Required work: Among these records, tally each line with the word "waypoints"; the answer is that number alone.

*** Opening of Dataset records ***

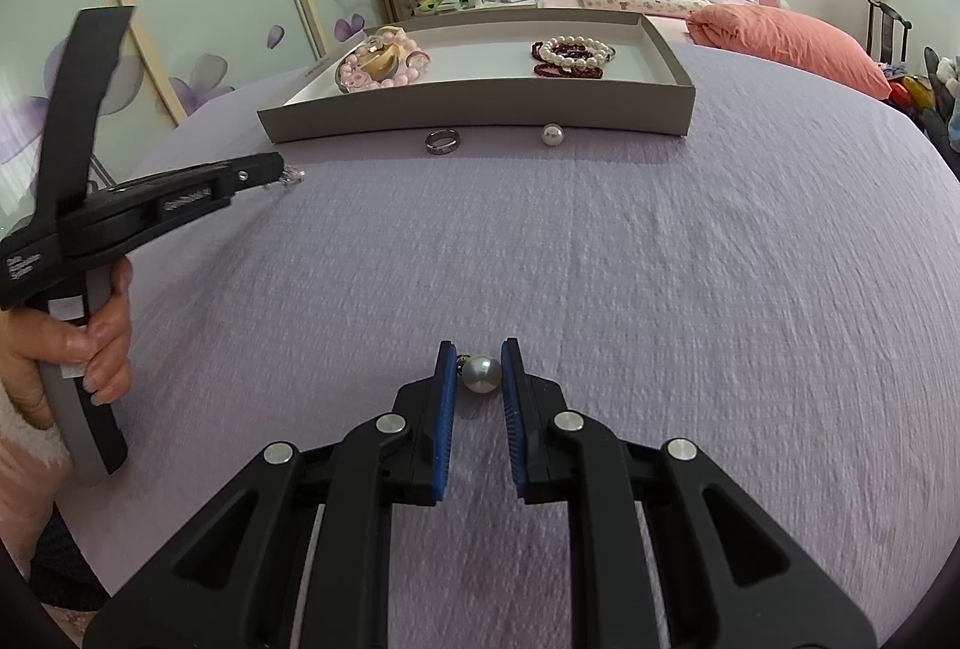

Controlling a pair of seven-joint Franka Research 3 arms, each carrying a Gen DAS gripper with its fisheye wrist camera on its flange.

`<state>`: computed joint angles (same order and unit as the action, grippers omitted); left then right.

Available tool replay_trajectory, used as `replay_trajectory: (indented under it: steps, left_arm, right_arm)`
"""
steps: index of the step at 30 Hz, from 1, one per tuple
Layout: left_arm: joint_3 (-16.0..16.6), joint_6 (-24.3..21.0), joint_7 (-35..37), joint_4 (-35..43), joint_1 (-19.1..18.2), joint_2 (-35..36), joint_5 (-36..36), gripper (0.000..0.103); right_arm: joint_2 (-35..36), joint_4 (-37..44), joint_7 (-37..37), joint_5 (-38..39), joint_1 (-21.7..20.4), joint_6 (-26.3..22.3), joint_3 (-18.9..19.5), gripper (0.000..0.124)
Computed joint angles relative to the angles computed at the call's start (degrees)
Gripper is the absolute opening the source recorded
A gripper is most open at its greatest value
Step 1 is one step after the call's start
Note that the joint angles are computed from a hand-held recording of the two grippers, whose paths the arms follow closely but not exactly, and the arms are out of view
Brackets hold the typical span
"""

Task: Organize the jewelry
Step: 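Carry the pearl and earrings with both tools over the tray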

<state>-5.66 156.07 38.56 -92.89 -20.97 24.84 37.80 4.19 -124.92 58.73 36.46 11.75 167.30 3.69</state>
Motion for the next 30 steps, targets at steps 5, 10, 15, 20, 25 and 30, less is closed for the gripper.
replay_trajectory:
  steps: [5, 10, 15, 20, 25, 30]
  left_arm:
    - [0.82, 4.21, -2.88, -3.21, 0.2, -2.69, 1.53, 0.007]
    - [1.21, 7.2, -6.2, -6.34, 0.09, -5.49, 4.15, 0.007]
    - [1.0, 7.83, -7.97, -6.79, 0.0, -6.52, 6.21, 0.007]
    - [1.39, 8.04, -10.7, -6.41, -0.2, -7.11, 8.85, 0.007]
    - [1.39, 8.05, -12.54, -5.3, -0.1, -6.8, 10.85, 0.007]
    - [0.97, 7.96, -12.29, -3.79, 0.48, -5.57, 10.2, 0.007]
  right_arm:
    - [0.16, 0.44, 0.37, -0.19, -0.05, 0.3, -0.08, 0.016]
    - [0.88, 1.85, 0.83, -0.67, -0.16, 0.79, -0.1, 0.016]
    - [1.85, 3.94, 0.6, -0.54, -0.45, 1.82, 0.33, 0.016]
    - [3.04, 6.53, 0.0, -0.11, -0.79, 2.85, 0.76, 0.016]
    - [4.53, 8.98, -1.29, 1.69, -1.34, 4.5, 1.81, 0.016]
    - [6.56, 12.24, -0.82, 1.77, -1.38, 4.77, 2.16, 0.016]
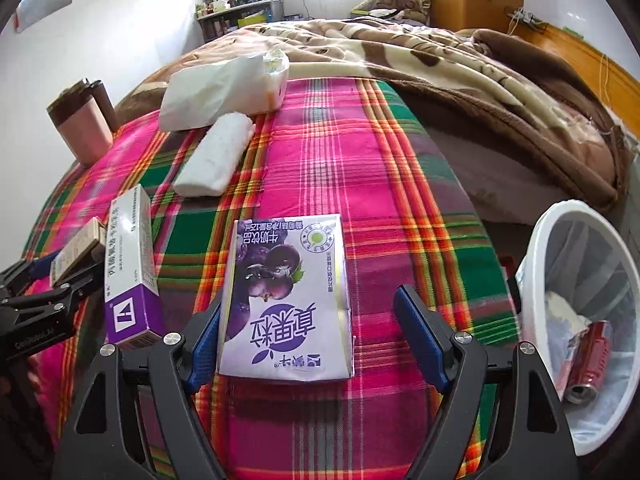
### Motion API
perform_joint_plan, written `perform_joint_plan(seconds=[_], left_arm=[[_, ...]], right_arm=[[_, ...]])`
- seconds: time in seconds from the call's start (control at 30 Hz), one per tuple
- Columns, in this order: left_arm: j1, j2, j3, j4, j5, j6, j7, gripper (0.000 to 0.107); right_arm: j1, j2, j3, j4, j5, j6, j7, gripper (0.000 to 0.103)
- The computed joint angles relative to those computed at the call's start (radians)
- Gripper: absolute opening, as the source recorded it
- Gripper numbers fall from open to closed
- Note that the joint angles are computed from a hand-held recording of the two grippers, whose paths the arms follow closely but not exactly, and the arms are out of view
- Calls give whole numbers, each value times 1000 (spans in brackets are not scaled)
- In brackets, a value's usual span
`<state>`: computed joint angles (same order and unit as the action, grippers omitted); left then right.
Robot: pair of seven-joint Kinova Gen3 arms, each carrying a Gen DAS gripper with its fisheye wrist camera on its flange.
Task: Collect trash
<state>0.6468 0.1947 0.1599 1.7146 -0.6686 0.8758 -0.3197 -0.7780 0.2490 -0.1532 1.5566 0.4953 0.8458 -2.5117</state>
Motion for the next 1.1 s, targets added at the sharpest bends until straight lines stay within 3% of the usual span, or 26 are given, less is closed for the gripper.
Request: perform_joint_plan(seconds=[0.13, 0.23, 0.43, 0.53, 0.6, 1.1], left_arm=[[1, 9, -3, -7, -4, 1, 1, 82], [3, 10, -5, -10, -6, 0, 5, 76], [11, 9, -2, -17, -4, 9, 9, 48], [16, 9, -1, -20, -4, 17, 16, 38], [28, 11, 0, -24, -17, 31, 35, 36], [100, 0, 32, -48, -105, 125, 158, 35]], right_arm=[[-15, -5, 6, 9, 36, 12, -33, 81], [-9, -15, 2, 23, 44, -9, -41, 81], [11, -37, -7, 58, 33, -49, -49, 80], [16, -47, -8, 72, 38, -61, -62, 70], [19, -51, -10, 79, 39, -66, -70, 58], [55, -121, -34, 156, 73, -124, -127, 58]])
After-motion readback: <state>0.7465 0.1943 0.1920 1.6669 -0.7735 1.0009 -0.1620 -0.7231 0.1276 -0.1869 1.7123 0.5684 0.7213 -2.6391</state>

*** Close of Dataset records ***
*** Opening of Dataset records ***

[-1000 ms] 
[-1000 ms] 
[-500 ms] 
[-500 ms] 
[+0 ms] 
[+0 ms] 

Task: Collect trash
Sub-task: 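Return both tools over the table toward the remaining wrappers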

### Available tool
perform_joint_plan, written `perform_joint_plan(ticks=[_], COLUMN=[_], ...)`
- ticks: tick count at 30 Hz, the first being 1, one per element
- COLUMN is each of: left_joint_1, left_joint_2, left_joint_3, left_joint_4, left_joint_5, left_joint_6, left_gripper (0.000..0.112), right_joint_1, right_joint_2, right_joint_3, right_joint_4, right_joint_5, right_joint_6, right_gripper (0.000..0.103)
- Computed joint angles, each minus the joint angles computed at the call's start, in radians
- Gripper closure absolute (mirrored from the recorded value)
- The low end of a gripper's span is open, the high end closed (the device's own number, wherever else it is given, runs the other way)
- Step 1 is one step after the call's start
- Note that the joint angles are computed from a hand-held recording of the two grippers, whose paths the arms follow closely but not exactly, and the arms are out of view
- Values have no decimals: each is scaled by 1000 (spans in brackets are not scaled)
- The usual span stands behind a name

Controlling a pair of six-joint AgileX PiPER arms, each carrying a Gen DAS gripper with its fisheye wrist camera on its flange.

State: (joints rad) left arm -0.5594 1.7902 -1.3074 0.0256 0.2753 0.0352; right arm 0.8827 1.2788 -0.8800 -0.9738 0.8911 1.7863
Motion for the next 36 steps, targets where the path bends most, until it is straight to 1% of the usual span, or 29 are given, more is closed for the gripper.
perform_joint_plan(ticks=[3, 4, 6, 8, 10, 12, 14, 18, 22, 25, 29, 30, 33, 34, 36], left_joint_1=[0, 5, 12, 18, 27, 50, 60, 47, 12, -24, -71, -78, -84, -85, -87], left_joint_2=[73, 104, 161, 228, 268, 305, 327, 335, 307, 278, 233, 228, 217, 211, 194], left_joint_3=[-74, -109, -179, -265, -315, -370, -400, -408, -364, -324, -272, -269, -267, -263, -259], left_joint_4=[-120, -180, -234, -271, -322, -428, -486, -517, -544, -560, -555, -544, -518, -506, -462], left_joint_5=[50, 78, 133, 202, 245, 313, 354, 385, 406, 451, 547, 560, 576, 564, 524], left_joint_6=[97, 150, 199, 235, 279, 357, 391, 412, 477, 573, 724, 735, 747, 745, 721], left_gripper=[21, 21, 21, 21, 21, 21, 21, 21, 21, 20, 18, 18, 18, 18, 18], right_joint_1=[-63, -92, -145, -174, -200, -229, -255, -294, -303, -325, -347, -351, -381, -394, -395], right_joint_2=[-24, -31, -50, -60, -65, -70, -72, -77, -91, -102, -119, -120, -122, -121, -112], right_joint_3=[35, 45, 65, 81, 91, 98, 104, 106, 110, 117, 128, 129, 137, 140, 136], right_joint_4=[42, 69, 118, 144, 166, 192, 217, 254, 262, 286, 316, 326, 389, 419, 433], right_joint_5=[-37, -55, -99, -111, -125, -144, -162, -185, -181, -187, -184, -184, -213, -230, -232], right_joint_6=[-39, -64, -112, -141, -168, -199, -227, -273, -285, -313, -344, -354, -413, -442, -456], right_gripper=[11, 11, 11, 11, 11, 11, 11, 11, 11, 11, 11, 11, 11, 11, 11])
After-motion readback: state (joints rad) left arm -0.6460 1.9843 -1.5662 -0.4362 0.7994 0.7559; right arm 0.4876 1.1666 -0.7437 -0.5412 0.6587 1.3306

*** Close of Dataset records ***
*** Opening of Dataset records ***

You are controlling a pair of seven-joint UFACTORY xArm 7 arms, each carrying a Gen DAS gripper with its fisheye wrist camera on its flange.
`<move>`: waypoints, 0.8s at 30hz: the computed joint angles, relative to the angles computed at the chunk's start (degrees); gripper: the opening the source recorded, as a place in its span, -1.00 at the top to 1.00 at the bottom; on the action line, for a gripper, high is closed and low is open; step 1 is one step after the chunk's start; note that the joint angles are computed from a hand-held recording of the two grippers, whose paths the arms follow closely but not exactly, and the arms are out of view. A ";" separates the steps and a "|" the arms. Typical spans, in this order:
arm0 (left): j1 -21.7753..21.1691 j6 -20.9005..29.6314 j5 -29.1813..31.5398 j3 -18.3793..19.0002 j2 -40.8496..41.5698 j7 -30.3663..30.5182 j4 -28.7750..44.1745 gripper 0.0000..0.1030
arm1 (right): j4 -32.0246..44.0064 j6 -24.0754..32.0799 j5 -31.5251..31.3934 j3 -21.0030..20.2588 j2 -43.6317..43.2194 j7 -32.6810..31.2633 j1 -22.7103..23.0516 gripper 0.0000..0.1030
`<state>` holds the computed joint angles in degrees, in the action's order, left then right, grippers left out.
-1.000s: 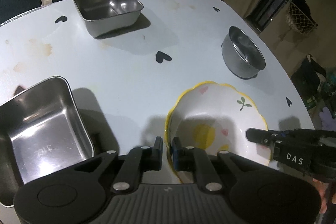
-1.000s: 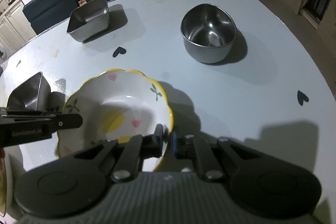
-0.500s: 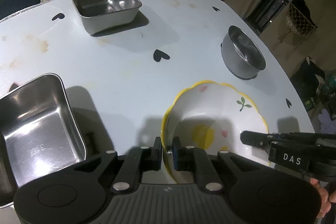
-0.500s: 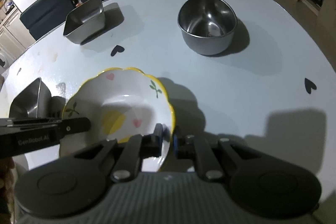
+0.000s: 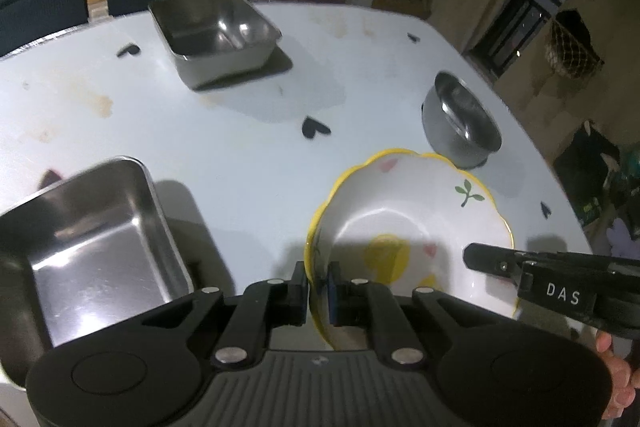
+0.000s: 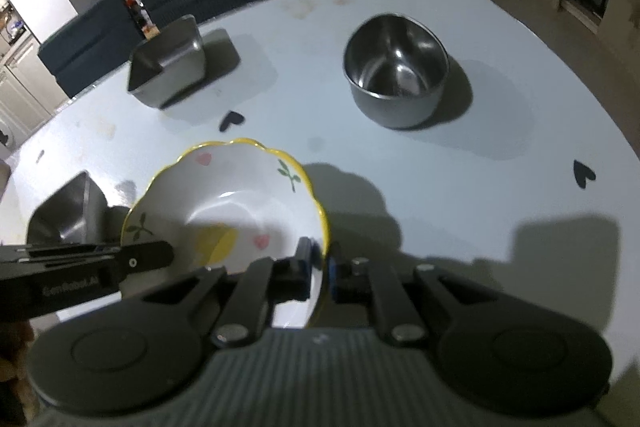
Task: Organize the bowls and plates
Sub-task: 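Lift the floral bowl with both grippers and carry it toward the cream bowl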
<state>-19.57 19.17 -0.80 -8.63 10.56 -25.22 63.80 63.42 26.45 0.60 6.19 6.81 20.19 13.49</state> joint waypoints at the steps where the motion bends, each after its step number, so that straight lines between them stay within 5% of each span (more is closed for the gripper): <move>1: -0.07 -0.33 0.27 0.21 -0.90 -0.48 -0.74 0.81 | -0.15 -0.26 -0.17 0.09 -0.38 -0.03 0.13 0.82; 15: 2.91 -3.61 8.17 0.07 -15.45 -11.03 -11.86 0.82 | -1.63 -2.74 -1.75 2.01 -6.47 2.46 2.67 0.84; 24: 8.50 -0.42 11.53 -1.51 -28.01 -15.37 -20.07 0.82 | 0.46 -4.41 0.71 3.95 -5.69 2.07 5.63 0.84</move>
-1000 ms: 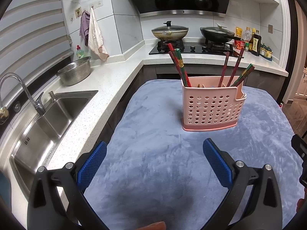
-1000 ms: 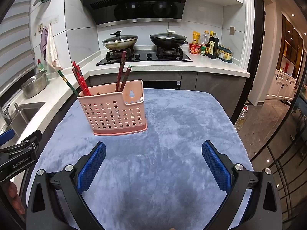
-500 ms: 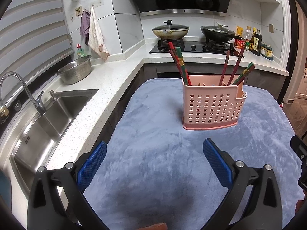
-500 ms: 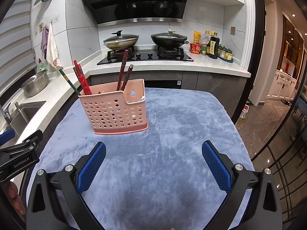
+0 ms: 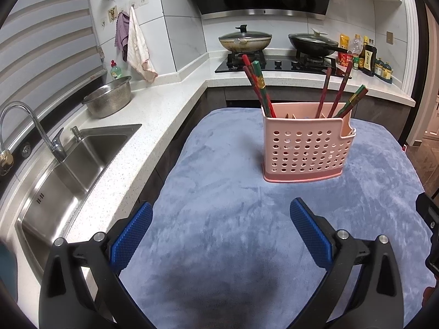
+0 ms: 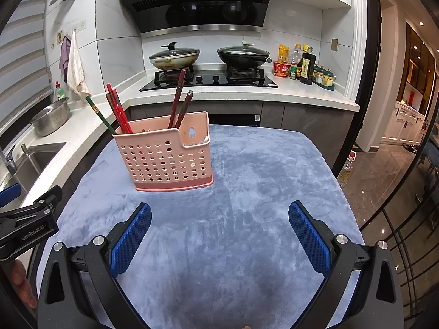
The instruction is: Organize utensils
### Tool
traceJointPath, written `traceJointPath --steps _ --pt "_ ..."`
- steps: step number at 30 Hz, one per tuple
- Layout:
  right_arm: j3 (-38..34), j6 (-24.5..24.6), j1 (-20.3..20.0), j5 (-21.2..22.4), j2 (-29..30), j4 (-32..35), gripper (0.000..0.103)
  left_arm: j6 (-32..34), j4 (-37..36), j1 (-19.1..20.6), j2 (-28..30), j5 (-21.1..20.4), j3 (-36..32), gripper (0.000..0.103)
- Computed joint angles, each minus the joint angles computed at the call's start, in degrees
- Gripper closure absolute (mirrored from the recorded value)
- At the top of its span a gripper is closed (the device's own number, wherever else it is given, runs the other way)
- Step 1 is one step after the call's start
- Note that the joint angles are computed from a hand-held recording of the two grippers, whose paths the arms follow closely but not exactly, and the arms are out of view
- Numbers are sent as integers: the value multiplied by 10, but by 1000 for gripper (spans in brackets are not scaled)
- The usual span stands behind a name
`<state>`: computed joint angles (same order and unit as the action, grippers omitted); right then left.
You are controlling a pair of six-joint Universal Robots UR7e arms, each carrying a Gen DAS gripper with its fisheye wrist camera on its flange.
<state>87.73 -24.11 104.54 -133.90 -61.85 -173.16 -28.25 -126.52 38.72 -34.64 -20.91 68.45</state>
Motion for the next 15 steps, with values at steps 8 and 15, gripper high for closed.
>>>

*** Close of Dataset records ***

Written solution: 2